Yes, I mostly use Opus by default, but when I think the output is not good I do a second run with Codex to compare outputs. I also use Codex for code review, not Opus. When I need highly structured code, I also use Codex, rather than Opus.
I use Gemini for web search and research online.
I use Composer for searching codebase.
@Erkan_Arslan thats a practical setup. building the initial version with Sonnet and then switching to Grok for the smaller fixes makes sense, you dont need the heavy model for stuff that doesnt require a lot of reasoning.
@liquefy using Codex specifically for code review is interesting, do you find it catches different things than Opus or is it more about getting a different perspective? and using Composer just for codebase search is something i hadnt thought of.
seems like most people here do switch models, just not in a super formal way. more like picking the right tool based on feel. and nobody trusts Auto to make the call for them.
Now with subagents I dont switch models automatically as subagents have their models predefined.
Codex is much better at code review, I use xhigh for this. Opus usually gets stuck in a loop and reports a lot of false positives. Generally I use the opposite model for reviews, so in case I code with codex, I use Opus for review.

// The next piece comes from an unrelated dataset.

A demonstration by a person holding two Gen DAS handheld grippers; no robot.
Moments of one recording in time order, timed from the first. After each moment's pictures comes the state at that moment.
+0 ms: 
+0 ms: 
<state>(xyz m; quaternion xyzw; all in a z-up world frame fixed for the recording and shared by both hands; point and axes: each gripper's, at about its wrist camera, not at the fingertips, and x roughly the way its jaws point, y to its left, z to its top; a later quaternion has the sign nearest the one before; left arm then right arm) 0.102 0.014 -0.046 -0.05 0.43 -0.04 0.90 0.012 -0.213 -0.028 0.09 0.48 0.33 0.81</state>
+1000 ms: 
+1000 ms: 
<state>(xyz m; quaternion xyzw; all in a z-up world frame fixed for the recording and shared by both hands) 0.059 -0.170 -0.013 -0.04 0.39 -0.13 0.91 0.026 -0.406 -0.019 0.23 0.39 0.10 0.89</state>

thats a really interesting pattern, using the opposite model for review. so if Codex wrote it, Opus reviews, and vice versa. kind of like how you wouldnt have the same person write and review their own PR.

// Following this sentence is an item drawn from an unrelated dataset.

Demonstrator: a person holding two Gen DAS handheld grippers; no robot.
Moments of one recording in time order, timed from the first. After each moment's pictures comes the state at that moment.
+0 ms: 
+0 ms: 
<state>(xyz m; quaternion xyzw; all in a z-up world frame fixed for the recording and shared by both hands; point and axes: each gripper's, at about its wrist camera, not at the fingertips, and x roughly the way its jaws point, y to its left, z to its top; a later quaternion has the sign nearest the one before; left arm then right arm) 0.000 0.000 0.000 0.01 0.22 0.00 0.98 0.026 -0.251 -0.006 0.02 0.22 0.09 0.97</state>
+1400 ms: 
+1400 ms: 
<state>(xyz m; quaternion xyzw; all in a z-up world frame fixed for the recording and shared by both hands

the false positives thing with Opus is good to know too. i havent used it for code review specifically but i can see how a model that overthinks things would flag stuff that isnt actually wrong.
Frontier models are way too expensive to use them carelessly for any task.
For planning - GPT 5.2
For end-to-end implementation of complex plans or major features - Codex 5.3
For small features, documentation or agentic tasks (like, deploy to machine and test logs) - Auto. Because current auto budget in Cursor is very generous and I’d run out of API usage long before I’m able to utilize all the auto for a Pro+ plan.
I also put a lot of effort for careful context crafting to make sure agents get exactly what they require and are not bloated by hundreds of generic AGENTS.md lines.
Of course, I used to employ different models for different things when primarily working in Cursor. It has a heavy downside. If the model makes mistakes that a better model wouldn’t have made, you end up spending more tokens cleaning up the mess than if you just used the best model. It’s definitely less to think about in AG in that regard. But the advantage is not seeing that bill rolling up by the nanosecond. Talk about stress.
I’ve been programming 8 month using cursor, maybe 500 hours, I tried many times to switch to sonnet or codex or gpt, or gemini (also good model), but usually return to opus, even with his help it makes some average mistakes. All other models (except opus) just usually waste time/money/tokens . it also doesn’t make sense to split tasks via difficulty, they could make mistakes in any type of tasks. weird code pattern, ‘first-eye solution’ (just in the middle of complex task). They always needed to be reviewed, every step in the plan. Yeah, I could go and take a break, but only to fill a cup of tea, there is no way I could leave some agent to do stuff more than 3-5 minutes. They always make mistakes (reading their thoughts)
@DjWarmonger the context crafting point is underrated. from what i’ve tested, vague rules (“write clean code”) get ignored regardless of file size. specificity is what matters, not length. a focused 20-line file with concrete instructions works better than 200 lines of generic best practices.
@Viktor_Ilkun 500 hours is a lot of data points. the “cant leave it alone for more than 3-5 minutes” thing resonates, i keep hoping agents will get to the point where you can fire and forget but we’re not there yet.
if the cheaper model doesn’t get it right the first time, you’re paying twice. once for the bad output and again to fix it. the math only works when accuracy stays high.